A Beautiful Thing Happened on the Way to the SPAM Museum
My sister and I were two-hours into our road trip to visit the SPAM museum, a thing to do on a childless September day in Minnesota, when without much discussion we changed direction. It had been over 30 years, the address long forgotten, yet in no time we were right where we meant to be
As if looking in a photo album, the picture was unchanged. The small front yard, kindly lake in back; the dark green paint, and at the uppermost level, set like two steadfast, unblinking eyes were the original oval shaped windows. This was a brave and remarkable thing considering they had seen at least 80 Midwestern winters and a tornado or two.
We were invited in by a fine family. "Do you know us?" asked the darling girl. "No", I said "but I know this house, it was once my Grandmother's." To describe my Grandmother is like a foreigner searching for a word that has no equivalent English translation. She was the splash in the lake from which all ripples emanated. If you were included in her reach, you'd never be lost, even if you were the seventh of ten grandchildren. When she died, I never had that feeling again. So was she. Like that.
The gracious home-owners made apologies for the state of construction; saw-horses, tarps, tool boxes. Still, they counted our surprise visit as a great convenience. Explaining "We are trying to un-update the changes made by the previous owner." Adding, "If you can tell us what you remember from the original design that would clear-up some of our questions." Together we wandered through rooms, putting the pieces back together. Over here I pointed, were grand sliding oak doors, the site of endless entertainment; opening, closing and when still, framing our puppet shows. Here was once the kitchen and a door to a mysterious staircase that went nowhere; there were four steps, and then a wall. What remained of the staircase was used as a pantry. By the time I had lost my nickname, hiding on the other side of the door to surprise my grandmother had become passé, later when one of us would jump out to scare her she would merely say "Can you hand me the beets."
Upstairs was the long hallway, we raced to be first or at least not last, to the attic and the ten army cots waiting to be claimed as beds. Late comers got the eerie spot, near the coat rack.
I then tried to describe as best I could, "There were steps to the attic; painted yellow, with pretty sketches: boats, birds, windmills, I think. And I remember stenciled letters, perhaps words too." We turned the final corner. I gave a start, looked back at my sister to see if she saw it too. Untouched, except for a smattering of scuff marks, perhaps even made by me, were yellow stairs, pretty sketches and letters that formed words. The words meant something.
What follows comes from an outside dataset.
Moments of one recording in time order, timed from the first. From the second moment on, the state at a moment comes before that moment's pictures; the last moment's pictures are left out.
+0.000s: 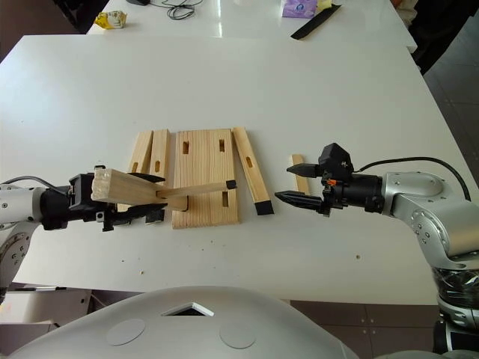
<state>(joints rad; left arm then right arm) 0.19 0.85 0.06 -0.43 -0.57 0.06 -1.15 0.07 -0.91 -0.11 -0.43 0.70 0.79 1.01</state>
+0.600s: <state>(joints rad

There is gravity when the binoculars in your brain dial into focus. Those synapses that for years have been glancing by each other finally meet head-on, one saying "I've heard so much about you." The other, "I'm glad we've finally met." That melding of thoughts and feelings brings a certain security. That's the gravity, it grounds you.
Ping. Shakespeare has meaning.
Ping. Coffee is good. Opera is grand.
Ping. The futility of coupons and debating politics among friends.
Ping. You don't raise children, they raise you.
I imagined my grandmother scrunched on those tiny steps, fighting the pinch of her girdle, which she was never without, and meticulously stenciling, letter-by-letter, word-by-word, her intent. Then she would have stood as I did now, to review her work and from the top down read.
When
You Get
Tired
Of Life
Below
Climb up
And
Forget
Your
Woe
What did we children, who clamored up and down those attic steps hundreds of times, never stopping to read, know of woe? But certainly our elders did: two World Wars, a son returned home with damaged sight and an amnesia for mirth; the neighbor boy who no longer jumped the hedge to walk my aunt to school, dead in Normandy, a daughter in-law at the liberation of Buchenwald threw away her camera hoping to never see those images again. But she could not dispose of the film that played a loop in her head.
Woe sometimes comes bearing your name. But you must climb-up and let it go or life and death is for naught. Vow never to lay the table for woe. Bring comfort and sanctuary. The trust to be funded for our children is not in a bank but in our actions.
I ventured to the top of the attic steps, to view what remained of our childhood compound. The army cots were gone, but there was a very familiar light. Two distinct columns of sun, shaped by the untouched oval windows illuminated as the artist intended. For the first time I realized those steadfast unblinking eyes on the exterior were not looking out, but shining in. Ping.
We said our good-byes: got in the car, switched on the GPS and continued on to a museum dedicated to SPAM. A thing to do on a childless September day in Minnesota.